Ничего нового в таком «современном» подходе не было. Испокон веков и в философии, и в политике существовало направление, полагавшее, что народ может быть лишь объектом манипулирования. А его требование «справедливости» не только слишком неопределенно, но и ненаучно, ибо, являясь сугубо «нравственным чувством», никак не выражает реальные общественные потребности.

Мне кажется, что именно это, второе направление, сформировавшее новое поколение «западников», выработавших свой особый «научный язык» (а может быть, просто «птичий язык»?), и породило позднее тех реформаторов, которые в 1992 году облагодетельствовали страну «современной моделью» исторического развития, ввергнувшей Россию в полосу «смутного времени».

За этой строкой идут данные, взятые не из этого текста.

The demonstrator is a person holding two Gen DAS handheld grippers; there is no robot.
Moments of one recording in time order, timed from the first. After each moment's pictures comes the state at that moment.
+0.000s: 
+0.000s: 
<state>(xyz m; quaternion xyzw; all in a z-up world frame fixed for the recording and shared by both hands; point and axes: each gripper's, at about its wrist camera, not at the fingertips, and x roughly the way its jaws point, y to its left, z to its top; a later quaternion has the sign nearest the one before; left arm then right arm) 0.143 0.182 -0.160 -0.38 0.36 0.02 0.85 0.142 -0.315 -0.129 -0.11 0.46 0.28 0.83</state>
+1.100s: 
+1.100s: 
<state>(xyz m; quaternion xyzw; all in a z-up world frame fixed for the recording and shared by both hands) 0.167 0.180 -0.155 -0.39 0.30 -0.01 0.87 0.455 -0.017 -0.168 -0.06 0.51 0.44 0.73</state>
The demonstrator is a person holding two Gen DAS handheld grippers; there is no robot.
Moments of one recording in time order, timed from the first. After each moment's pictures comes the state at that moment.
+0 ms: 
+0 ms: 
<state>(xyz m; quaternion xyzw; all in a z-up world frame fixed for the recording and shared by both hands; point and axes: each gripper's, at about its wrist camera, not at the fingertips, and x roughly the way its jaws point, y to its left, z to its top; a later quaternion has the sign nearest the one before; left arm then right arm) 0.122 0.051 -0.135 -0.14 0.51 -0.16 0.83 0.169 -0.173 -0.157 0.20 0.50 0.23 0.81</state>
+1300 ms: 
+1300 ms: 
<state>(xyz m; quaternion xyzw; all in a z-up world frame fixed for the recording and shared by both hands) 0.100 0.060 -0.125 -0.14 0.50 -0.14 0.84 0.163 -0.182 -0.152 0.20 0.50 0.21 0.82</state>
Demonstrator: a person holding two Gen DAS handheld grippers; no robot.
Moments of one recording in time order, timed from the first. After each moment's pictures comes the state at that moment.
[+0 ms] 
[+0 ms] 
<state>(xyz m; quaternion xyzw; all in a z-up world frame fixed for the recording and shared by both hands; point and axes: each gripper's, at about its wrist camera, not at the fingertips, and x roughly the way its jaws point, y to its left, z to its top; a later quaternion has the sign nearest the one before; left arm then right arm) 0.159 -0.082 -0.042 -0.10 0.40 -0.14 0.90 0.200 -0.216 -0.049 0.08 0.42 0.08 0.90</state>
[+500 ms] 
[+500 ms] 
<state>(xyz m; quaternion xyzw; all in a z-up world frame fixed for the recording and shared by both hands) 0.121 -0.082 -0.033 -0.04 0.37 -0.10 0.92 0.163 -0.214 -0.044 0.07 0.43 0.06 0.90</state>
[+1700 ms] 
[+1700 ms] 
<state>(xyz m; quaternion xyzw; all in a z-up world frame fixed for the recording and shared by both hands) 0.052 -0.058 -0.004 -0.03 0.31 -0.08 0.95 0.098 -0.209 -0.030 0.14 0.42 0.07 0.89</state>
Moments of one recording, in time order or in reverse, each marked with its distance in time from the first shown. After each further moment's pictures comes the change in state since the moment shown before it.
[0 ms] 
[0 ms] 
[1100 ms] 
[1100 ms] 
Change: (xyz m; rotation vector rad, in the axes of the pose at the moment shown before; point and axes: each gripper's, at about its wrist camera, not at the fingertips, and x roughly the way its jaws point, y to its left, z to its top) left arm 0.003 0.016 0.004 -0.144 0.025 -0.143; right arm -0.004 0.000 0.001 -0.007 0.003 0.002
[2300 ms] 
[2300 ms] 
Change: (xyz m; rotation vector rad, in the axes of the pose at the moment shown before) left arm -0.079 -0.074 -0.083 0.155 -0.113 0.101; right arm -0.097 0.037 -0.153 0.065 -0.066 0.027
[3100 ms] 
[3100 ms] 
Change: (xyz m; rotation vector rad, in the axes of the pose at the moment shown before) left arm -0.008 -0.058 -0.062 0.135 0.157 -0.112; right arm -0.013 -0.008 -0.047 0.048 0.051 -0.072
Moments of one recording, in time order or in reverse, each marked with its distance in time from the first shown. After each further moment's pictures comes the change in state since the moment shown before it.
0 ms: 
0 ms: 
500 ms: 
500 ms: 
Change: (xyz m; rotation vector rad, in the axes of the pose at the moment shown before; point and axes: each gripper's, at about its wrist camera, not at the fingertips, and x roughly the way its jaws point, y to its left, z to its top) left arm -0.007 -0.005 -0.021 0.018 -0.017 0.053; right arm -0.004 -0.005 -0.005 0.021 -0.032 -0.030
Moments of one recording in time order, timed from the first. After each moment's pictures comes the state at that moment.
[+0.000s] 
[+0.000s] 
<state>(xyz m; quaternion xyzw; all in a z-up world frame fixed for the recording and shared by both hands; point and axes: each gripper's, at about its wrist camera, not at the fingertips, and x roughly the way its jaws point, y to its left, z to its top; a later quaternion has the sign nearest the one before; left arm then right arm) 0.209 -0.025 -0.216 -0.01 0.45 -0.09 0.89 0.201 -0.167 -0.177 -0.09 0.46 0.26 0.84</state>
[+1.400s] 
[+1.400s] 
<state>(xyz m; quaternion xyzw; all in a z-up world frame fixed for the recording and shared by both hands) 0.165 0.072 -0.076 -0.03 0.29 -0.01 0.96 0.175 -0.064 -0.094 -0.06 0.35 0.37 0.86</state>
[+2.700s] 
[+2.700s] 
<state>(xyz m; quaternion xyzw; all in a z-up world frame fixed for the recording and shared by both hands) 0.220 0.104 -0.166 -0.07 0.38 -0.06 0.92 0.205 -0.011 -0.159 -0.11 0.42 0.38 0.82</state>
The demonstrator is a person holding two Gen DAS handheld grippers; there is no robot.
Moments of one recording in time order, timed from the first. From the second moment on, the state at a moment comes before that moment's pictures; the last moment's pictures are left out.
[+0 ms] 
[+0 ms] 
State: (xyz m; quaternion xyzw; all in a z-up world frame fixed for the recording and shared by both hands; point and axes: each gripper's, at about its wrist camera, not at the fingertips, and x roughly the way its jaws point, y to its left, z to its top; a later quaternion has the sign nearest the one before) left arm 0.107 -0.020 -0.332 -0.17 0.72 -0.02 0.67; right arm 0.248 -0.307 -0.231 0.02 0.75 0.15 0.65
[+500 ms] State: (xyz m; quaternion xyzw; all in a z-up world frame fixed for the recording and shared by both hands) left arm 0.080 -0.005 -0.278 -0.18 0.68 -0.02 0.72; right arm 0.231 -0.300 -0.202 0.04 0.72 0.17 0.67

Впрочем, в те 70–80–е годы многие полагали, что различия между нами не столь уж существенны. Что речь идет лишь об оттенках противостояния «общему врагу», одинаково чуждому и гуманизму, и науке. Поэтому пронизывавший многие статьи сборника пафос неприятия, или как выражался Ильенков, «обожествления» науки, казался порой чрезмерным. И когда об этом заходила речь, у меня не находилось иного аргумента, как ссылка на то, что сторонники «математизации» политики — ребята умные, и вряд ли логика их размышлений может представлять какую — то реальную опасность.

В ответ Эвальд лишь иронически улыбался и переводил разговор на другую тему. Но однажды он позвонил с несколько неожиданной просьбой. Ему рассказали о какой — то беседе Ленина, во время которой Владимира Ильича спросили о Х. — умный ли он человек? Ленин задумался и якобы ответил: «Умный — то он умный. Только ум у него глупый».

Я сказал, что слышал эту байку, но никаких подтверждений беседы в мемуарной литературе не встречал, хотя мысль и сформулирована очень «по — ленински». В ответ я услышал все то, что потом было зафиксировано в ильенковском заключении к сборнику. Сравнивая величественный закат Дон Кихота и диктуемое отвращением к самому себе самоубийство Смердякова, Эвальд писал: «…ум, попирающий элементарные требования нравственности, кончает как глупый подлец, как подлый глупец, осознавая это невыносимое и для «ума» и для «совести» состояние…» Не знаю, то ли эта, казалось бы, пустячная байка дала толчок для парадоксального хода его размышлений, то ли наоборот. Сначала созрела сама мысль, а потом уж начался поиск емкой и доступной формы ее изложения.